Source data
===============

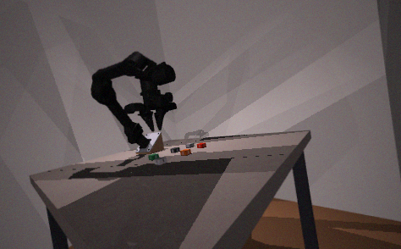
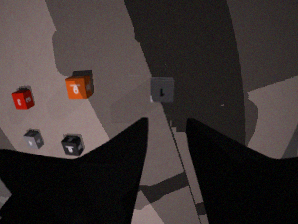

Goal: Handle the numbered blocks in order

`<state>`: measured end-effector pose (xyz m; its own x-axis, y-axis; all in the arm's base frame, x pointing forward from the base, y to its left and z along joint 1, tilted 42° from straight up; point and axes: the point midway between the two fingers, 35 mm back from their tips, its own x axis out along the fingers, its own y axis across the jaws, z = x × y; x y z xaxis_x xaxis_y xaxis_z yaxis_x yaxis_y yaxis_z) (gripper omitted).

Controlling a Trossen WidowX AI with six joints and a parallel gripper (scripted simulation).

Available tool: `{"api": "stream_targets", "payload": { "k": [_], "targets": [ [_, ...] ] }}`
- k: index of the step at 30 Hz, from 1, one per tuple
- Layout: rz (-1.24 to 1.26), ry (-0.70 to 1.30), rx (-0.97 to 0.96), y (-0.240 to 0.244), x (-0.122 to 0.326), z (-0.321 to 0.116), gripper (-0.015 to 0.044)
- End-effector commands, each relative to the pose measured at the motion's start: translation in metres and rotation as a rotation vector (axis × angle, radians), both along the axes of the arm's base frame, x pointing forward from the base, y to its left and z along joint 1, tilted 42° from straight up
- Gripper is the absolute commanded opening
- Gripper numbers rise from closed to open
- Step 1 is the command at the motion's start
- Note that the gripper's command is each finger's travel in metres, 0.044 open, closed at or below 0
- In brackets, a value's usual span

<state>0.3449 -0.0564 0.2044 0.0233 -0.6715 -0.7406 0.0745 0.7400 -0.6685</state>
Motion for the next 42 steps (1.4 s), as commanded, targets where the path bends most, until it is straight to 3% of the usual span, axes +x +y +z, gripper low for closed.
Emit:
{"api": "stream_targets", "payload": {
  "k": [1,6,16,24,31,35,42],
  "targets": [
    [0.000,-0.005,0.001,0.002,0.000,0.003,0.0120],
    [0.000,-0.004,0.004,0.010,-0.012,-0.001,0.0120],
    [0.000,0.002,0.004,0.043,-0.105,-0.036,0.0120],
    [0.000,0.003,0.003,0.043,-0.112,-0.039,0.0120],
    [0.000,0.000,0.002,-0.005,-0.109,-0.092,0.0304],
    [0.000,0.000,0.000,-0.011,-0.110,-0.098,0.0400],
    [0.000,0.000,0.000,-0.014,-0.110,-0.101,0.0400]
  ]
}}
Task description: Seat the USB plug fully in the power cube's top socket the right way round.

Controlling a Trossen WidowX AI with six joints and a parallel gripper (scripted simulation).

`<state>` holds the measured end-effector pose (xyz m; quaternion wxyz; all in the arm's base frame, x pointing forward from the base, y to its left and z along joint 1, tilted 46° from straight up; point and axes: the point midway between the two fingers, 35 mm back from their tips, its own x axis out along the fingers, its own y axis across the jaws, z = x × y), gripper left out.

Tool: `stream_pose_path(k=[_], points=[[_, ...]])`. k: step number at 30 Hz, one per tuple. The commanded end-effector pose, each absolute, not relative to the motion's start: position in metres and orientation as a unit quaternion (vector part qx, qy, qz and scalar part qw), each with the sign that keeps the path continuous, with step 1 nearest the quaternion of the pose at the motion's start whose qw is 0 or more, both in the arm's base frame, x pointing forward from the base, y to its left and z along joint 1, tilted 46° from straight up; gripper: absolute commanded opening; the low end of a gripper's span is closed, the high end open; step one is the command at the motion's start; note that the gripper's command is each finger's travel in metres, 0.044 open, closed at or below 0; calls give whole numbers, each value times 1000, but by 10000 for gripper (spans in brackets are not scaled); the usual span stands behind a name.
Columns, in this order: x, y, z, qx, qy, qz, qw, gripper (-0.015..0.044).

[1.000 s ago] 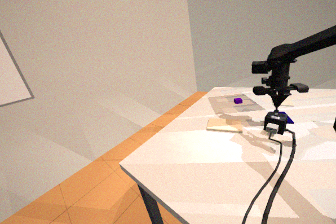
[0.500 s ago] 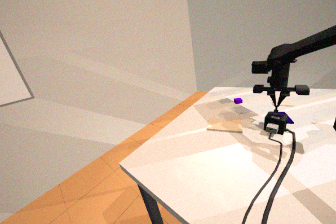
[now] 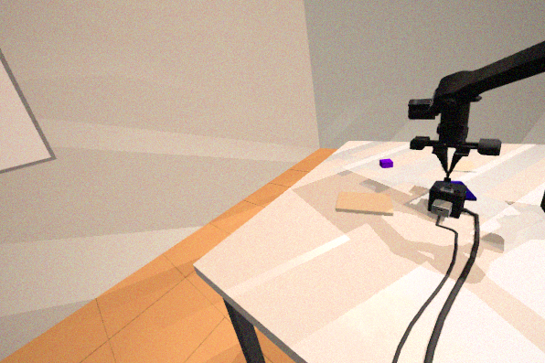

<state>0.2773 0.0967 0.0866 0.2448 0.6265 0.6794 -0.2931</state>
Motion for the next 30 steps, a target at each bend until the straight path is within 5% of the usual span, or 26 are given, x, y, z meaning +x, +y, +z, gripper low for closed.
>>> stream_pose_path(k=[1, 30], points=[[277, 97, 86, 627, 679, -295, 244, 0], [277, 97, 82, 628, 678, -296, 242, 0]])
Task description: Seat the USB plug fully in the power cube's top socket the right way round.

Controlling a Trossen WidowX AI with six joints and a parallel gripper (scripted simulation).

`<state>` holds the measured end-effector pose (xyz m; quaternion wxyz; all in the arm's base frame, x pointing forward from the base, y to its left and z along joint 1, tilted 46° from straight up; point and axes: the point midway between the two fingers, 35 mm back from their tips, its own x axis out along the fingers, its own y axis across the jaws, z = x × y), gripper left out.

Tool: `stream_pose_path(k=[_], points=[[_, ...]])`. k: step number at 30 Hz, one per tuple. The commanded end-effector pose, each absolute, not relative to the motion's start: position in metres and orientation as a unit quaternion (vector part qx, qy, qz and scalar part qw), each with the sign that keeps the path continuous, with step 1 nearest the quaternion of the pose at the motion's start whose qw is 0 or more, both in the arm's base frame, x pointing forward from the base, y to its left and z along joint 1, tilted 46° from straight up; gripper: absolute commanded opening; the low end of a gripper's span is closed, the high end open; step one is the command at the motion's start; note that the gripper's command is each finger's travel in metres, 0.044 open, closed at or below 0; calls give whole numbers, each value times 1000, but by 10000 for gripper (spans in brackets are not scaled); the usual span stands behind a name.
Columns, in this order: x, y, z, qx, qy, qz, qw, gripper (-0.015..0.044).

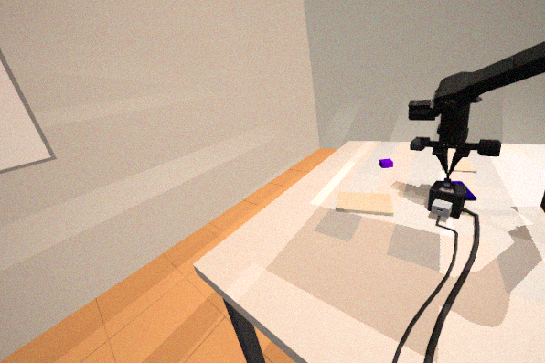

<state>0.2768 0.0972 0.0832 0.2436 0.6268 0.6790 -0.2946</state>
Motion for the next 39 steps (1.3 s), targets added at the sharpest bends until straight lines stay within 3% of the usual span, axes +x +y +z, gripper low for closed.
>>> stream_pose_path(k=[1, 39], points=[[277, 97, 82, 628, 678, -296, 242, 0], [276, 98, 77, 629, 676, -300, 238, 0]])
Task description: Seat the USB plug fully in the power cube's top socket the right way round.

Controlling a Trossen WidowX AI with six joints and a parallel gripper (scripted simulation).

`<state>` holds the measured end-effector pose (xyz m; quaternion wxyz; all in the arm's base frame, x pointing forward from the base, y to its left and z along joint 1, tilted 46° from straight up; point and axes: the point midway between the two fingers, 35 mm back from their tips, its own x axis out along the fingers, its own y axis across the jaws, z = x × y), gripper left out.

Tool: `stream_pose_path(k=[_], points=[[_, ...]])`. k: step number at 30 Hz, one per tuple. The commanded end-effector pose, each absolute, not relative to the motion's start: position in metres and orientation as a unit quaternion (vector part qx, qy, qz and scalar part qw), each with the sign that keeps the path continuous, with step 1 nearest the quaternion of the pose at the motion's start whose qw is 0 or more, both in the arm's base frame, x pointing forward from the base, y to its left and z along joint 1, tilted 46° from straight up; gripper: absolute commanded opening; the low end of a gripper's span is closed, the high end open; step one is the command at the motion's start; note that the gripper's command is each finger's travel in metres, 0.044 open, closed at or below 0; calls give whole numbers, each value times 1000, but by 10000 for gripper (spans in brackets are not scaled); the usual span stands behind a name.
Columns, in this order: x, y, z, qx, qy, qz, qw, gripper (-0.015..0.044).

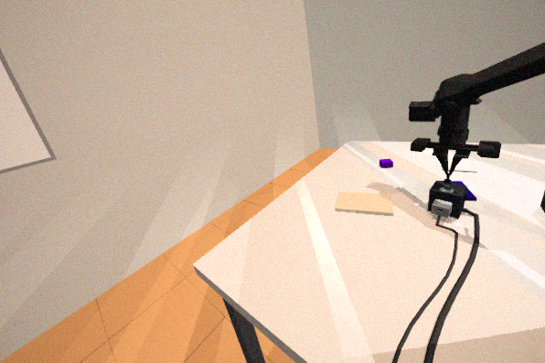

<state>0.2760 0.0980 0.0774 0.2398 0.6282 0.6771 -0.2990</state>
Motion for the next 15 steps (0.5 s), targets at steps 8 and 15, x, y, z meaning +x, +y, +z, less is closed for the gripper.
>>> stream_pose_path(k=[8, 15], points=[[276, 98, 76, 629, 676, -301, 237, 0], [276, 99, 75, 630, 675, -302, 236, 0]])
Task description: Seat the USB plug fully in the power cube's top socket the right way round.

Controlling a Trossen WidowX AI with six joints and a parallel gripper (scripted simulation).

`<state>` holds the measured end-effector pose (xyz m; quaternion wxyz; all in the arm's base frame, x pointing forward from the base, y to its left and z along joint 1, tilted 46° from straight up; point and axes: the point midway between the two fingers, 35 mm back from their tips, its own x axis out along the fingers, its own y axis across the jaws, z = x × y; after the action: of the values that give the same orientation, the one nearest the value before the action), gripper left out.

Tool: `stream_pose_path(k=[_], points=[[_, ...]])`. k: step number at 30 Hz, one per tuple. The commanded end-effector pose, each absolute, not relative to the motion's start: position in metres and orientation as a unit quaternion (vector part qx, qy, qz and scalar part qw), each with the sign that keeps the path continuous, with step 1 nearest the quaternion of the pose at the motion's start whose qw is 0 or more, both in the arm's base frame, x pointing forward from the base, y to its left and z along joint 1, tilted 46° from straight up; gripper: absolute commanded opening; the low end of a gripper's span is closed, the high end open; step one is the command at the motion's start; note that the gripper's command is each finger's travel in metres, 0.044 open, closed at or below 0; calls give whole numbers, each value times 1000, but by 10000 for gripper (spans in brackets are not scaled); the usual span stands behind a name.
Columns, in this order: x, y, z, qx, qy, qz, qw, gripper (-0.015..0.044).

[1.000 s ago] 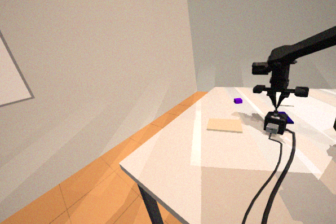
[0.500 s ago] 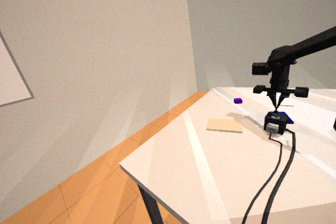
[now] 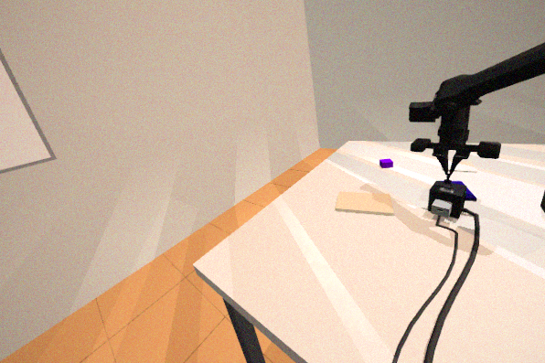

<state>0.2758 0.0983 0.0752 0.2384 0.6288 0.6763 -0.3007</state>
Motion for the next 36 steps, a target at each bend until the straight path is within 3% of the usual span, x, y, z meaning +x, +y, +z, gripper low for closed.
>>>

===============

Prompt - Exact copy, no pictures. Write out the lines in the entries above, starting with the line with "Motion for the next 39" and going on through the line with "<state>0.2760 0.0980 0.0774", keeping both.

Answer for this exercise -
Motion for the next 39 steps (1.3 s), targets added at the sharpest bends until straight lines stay within 3% of the usual span, axes +x +y +z, gripper low for closed.
>>> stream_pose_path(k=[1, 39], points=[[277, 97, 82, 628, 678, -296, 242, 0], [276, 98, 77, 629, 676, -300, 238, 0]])
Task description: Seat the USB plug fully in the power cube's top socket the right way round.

Controlling a Trossen WidowX AI with six joints and a parallel gripper (scripted simulation).

`<state>` holds the measured end-effector pose (xyz m; quaternion wxyz; all in the arm's base frame, x pointing forward from the base, y to its left and z along joint 1, tilted 46° from straight up; point and axes: the point midway between the two fingers, 35 mm back from their tips, its own x axis out along the fingers, its own y axis across the jaws, z = x × y), gripper left out.

Tool: `stream_pose_path(k=[_], points=[[_, ...]])`. k: step number at 30 Hz, one per tuple. The commanded end-effector pose, each absolute, not relative to the motion's start: position in metres and orientation as a unit quaternion (vector part qx, qy, qz and scalar part qw), each with the sign that keeps the path continuous, with step 1 nearest the quaternion of the pose at the motion's start whose qw is 0 or more, both in the arm's base frame, x pointing forward from the base, y to its left and z along joint 1, tilted 46° from straight up; gripper: absolute commanded opening; the low end of a gripper's span is closed, the high end open; step one is the command at the motion's start; note that the gripper's command is each finger's travel in metres, 0.044 open, closed at or below 0; calls give whole numbers, each value times 1000, but by 10000 for gripper (spans in brackets are not scaled); the usual span stands behind a name.
Columns, in this order: x, y, z, qx, qy, qz, qw, gripper (-0.015..0.044).


<state>0.2760 0.0980 0.0774 0.2398 0.6282 0.6771 -0.2990</state>

The output given is complete.